Nusa Dua, SAWIT INDONESIA – Berdasarkan standar European Union melalui kebijakan European Union Deforestasion Free Regulation (EUDR), Indonesia dinilai sebagai negara dengan penghasil komoditas yang memiliki resiko deforestasi tinggi, salah satunya melalui ekspor minyak kelapa sawit. Meskipun kebijakan ini bertujuan untuk mengurangi deforestasi di berbagai negara, namun terjadi ketimpangan antara tuntutan UE dan regulasi di lapangan.
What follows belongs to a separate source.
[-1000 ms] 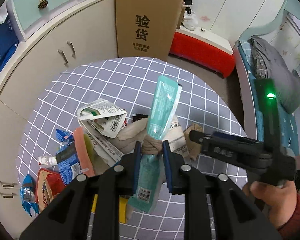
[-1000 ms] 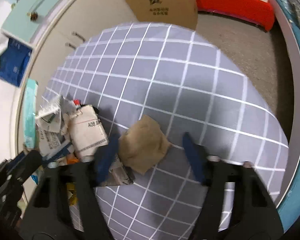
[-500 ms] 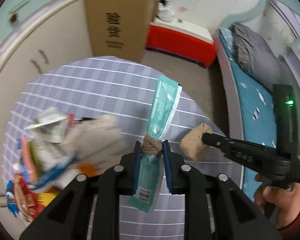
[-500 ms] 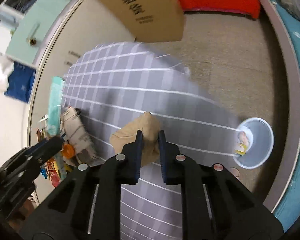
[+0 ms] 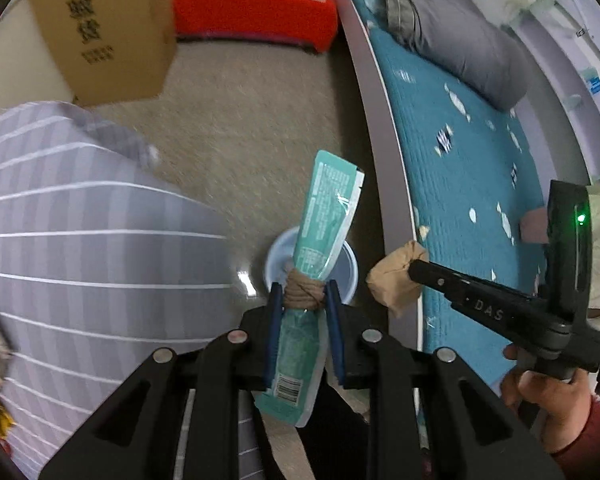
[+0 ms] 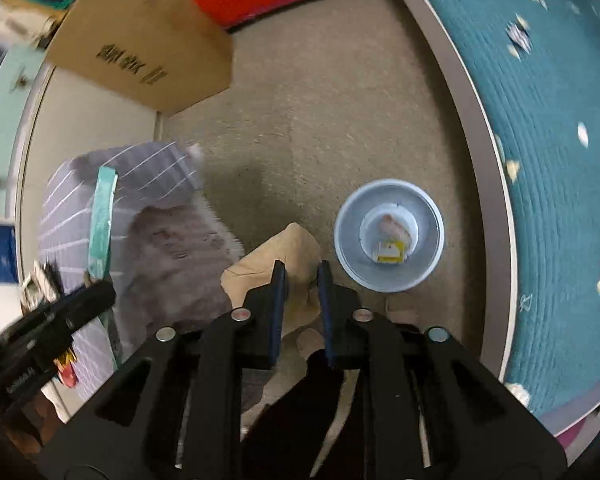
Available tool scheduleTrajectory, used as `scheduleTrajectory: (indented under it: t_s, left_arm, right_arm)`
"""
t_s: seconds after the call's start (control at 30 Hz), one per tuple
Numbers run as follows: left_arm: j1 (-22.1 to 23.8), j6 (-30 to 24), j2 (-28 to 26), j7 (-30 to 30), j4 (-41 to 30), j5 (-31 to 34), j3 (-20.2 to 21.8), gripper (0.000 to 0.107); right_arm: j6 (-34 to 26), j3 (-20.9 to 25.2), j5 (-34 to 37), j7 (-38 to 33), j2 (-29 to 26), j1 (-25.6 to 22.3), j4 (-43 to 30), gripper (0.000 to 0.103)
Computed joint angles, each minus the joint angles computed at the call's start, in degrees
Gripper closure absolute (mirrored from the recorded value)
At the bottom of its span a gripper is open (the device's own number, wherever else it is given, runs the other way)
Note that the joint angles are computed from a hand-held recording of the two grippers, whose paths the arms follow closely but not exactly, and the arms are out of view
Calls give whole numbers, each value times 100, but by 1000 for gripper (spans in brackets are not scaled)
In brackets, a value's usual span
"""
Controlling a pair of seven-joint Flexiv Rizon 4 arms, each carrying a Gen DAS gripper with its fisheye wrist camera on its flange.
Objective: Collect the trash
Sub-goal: 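Carry both items over the blue bin and open both tools to drop them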
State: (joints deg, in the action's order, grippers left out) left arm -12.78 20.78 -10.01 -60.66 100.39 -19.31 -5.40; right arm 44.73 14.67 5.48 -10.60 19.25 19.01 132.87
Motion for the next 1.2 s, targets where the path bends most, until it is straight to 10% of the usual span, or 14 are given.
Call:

Dan, memberikan dampak signifikan kepada petani sawit. Sebab, ada kesenjangan antara regulasi EUDR dan kondisi di lapangan yang dihadapi petani sawit sehari-hari. Regulasi tersebut memberlakukan benchmarking atau pengelompokan negara eksportir berdasarkan tingkat resiko deforestasi, yakni ‘Tinggi Resiko’, ‘Resiko Menengah’ dan ‘Rendah Resiko’.
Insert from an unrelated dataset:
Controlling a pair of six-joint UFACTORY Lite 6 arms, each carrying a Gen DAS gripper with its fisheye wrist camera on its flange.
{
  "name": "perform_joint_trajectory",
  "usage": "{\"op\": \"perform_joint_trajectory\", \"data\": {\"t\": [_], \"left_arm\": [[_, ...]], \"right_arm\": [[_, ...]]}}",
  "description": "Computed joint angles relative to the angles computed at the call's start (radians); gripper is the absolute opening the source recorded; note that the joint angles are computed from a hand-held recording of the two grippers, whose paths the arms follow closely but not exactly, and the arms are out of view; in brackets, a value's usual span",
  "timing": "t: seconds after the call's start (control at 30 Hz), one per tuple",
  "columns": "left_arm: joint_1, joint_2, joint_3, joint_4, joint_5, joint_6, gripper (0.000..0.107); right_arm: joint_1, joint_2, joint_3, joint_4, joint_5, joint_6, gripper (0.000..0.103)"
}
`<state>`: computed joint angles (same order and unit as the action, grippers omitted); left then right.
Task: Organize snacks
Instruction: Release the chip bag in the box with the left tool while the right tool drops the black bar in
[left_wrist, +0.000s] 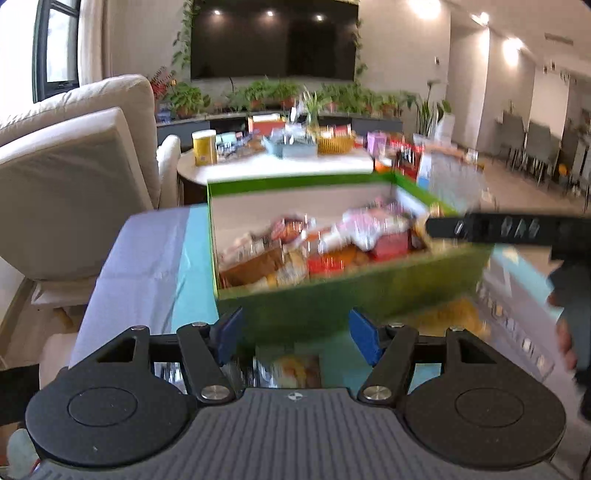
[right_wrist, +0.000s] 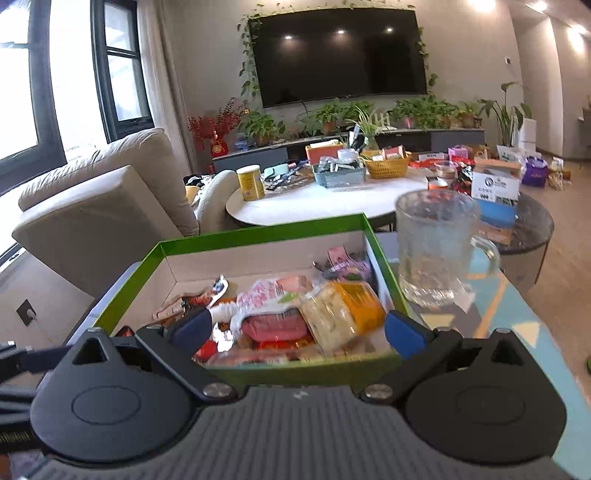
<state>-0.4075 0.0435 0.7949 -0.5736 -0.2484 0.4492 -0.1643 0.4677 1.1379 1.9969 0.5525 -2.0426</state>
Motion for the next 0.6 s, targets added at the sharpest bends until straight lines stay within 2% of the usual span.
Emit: {"op": "perform_joint_trajectory", "data": {"t": [0.07,0.17,0.2,0.33,0.4,0.5,0.57,0.6], "left_arm": [[-0.028,0.002,-0.026,-0.112,-0.024,0.113,0.060],[-0.038,0.029,-0.037,-0.145,-0.016,0.147,0.060],[-0.042,0.043,-0.032,-0.192,-0.012,0.185,0.060],[-0.030,0.064,-0.024,-0.207,0.033,0.161,0.060],[-0.031,0.055,-0.043,-0.157,0.023,0.092,0.060],[-0.026,0.040,-0.058,-0.094,0.031,0.029,0.059],[-0.017,0.031,-0.067,0.023,0.039,-0.085,0.058],[-0.012,0.028,-0.073,0.094,0.038,-0.154,0.052]], "right_arm": [[-0.017,-0.015,-0.027,-0.015,0.009,0.012,0.079],[-0.045,-0.022,-0.053,-0.053,0.021,0.033,0.079],[-0.054,-0.016,-0.054,-0.081,0.028,0.051,0.079],[-0.087,0.060,0.009,-0.277,0.085,0.217,0.079],[-0.096,0.110,0.055,-0.368,0.127,0.285,0.079],[-0.087,0.172,0.116,-0.455,0.195,0.267,0.079],[-0.070,0.198,0.143,-0.479,0.194,0.236,0.079],[-0.059,0.205,0.151,-0.466,0.181,0.214,0.079]]}}
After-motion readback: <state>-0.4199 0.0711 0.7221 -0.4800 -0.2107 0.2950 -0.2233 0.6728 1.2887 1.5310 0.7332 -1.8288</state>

Sekretaris Jendral CPOPC (Council of Palm oil Producing Countries), Dr. Rizal Afandi Lukman mengungkapkan tantangan terberat bagi petani sawit Indonesia terletak pada ketelusuran atau tracebility. Karena sebagian besar dari mereka bergantung pada pihak perantara dalam melakukan bisnis, sehingga melacak buah kelapa sawit hingga ke asalnya akan sulit dilakukan.
“Tidak hanya di Indonesia, namun kebijakan EUDR akan berdampak kepada lebih dari 3 juta petani sawit di seluruh dunia,” ungkap Rizal saat menjadi pembicara di Indonesian Palm Oil Conference (IPOC) 2023, Nusa Dua, Bali, Kamis (2 Oktober 2023).
Dengan adanya EUDR, dikatakan Rizal, petani sawit Indonesia semakin menghadapi tantangan dalam memenuhi kriteria keberlanjutan industri sawit karena manajemen kelompok tani yang belum terorganisir, kurangnya akses pada alat pertanian yang berkualitas dan pembiayaan.
Seperti diketahui, tanpa adanya EUDR petani sawit Indonesia sudah mengalami tantangan dan masih membutuhkan bimbingan dalam memenuhi kriteria keberlanjutan industri sawit. Karena manajemen kelompok tani yang belum terorganisir, kurangnya akses pada alat pertanian yang berkualitas dan pendanaan.